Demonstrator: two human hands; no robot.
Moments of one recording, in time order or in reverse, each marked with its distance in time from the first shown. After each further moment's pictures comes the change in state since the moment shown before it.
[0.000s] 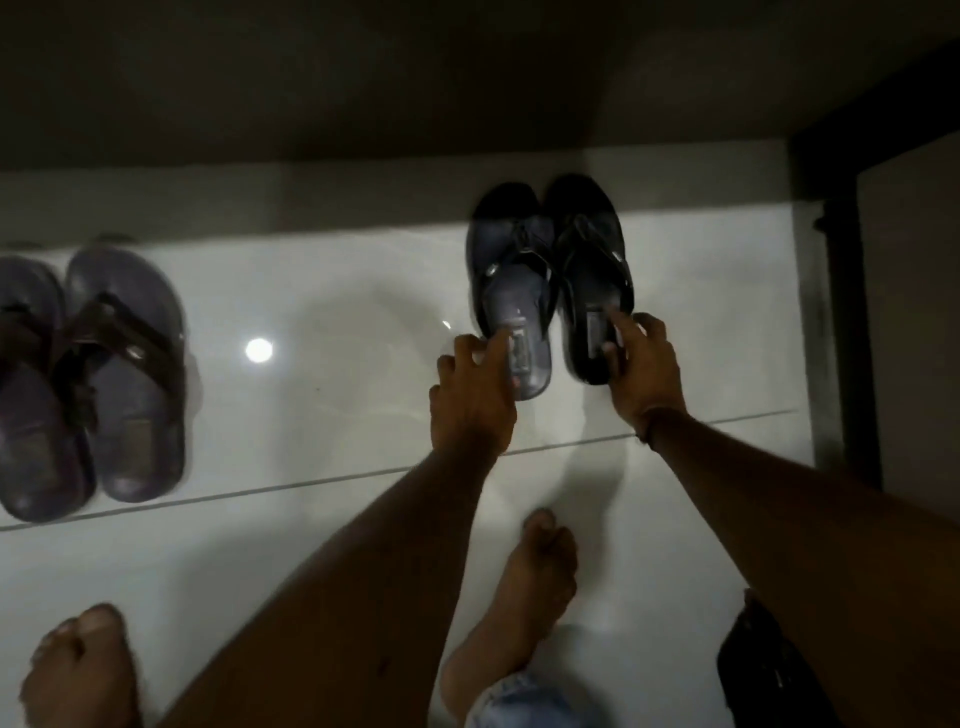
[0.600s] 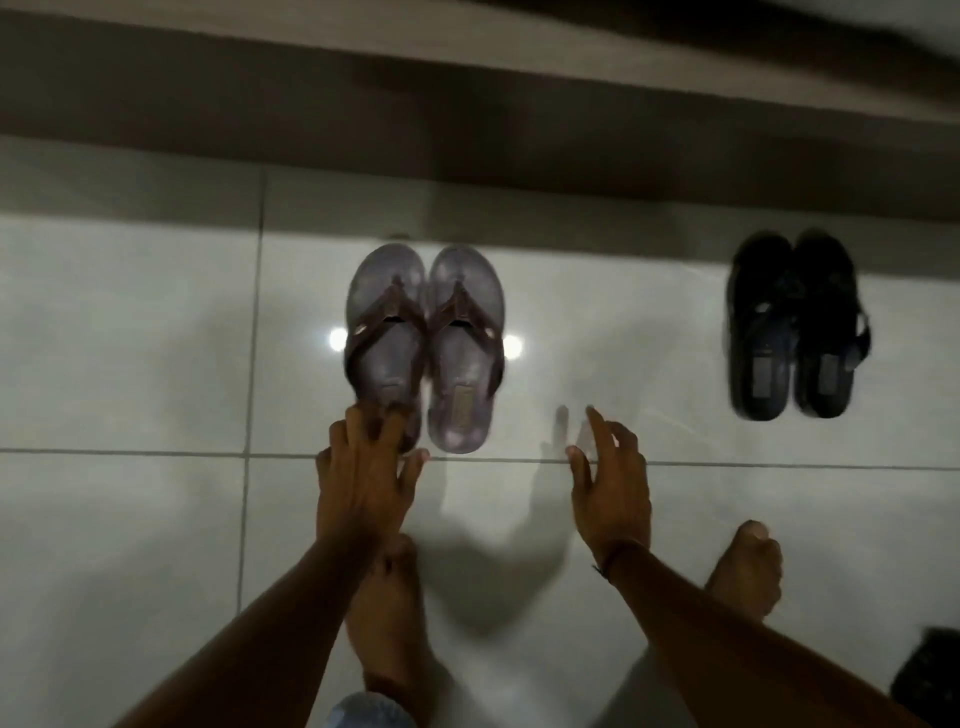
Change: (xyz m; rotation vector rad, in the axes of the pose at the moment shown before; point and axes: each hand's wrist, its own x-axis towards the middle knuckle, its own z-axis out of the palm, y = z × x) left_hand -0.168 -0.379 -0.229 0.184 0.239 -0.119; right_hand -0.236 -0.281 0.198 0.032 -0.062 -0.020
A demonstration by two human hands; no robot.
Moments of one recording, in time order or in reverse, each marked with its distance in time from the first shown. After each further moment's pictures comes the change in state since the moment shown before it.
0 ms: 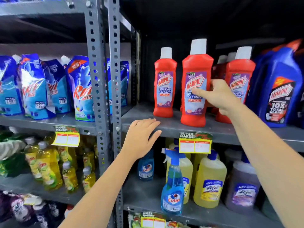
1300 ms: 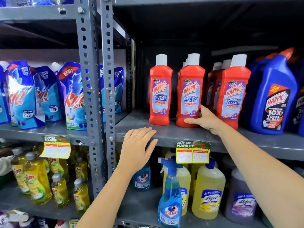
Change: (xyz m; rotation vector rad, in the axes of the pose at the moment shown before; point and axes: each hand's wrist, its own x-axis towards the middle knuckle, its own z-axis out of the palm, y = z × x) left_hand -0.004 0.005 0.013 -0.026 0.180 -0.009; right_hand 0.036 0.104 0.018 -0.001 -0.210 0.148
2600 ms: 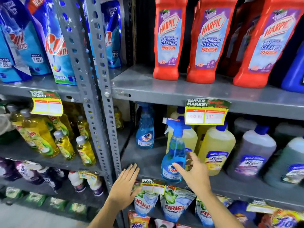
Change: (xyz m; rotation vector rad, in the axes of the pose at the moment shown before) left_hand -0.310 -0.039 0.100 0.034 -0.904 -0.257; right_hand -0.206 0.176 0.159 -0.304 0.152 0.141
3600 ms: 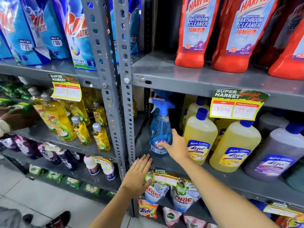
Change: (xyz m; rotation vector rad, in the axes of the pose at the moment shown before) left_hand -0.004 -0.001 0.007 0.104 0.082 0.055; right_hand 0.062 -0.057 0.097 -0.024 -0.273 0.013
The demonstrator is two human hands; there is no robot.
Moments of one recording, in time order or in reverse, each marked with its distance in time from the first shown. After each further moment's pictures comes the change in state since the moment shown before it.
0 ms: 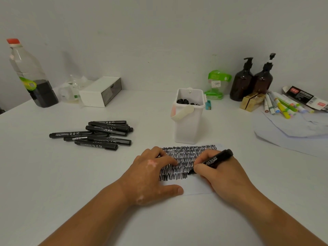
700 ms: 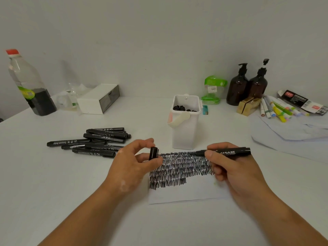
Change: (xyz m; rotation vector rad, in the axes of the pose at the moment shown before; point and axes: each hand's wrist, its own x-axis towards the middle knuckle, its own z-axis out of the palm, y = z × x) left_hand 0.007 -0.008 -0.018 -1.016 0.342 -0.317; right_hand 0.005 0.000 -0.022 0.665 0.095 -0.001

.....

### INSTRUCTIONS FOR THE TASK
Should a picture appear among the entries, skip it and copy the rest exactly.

### TASK SOLUTION
Demonstrator: two human hands; no robot.
Moments of one recording, in time order or in reverse, each marked with its distance in time from the first shown. After each further moment's pictures comes the change in state since the moment shown before it.
[0.000s] 
[0.600s] 
Change: (xyz m; rotation vector rad, in the axes of the pose at the moment shown before; point and axes: each hand's wrist, its own x-axis towards the middle knuckle, its own z-axis out of the palm, y = z × x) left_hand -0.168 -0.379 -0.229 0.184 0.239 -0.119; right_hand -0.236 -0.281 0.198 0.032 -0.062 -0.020
A demonstration by two human hands; no robot.
Moments of one recording, in time order or in reverse, each marked with its distance in time from the first shown. After each further moment's pictures comes the change in state since the moment shown before it.
0 ms: 
1300 ms: 
Change: (xyz m; rotation vector rad, in the axes of the pose at the moment shown before; point and axes: each hand's wrist, its own x-axis towards the middle knuckle, its own z-axis out of the palm, y = z × x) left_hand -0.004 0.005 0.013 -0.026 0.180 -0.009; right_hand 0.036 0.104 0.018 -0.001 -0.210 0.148
2600 ms: 
Change: (xyz m; rotation vector rad, in the axes of the pose at the moment shown before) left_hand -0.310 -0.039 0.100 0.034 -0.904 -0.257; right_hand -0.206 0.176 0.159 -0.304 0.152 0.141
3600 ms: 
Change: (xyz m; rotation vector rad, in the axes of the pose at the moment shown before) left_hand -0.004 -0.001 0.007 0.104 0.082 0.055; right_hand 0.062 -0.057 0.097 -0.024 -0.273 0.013
The demonstrator is two human hands; there is no robot.
Moments of one recording, in time order or in reverse, each marked with its distance in time from the first shown. After each further moment's pictures comes the change in state since the moment shown before it.
0 ms: 
700 ms: 
Change: (xyz m; rotation vector rad, in the axes of the pose at the moment shown before; point and axes: each hand's wrist, its own x-axis towards the middle knuckle, its own z-axis out of the palm, y = z × x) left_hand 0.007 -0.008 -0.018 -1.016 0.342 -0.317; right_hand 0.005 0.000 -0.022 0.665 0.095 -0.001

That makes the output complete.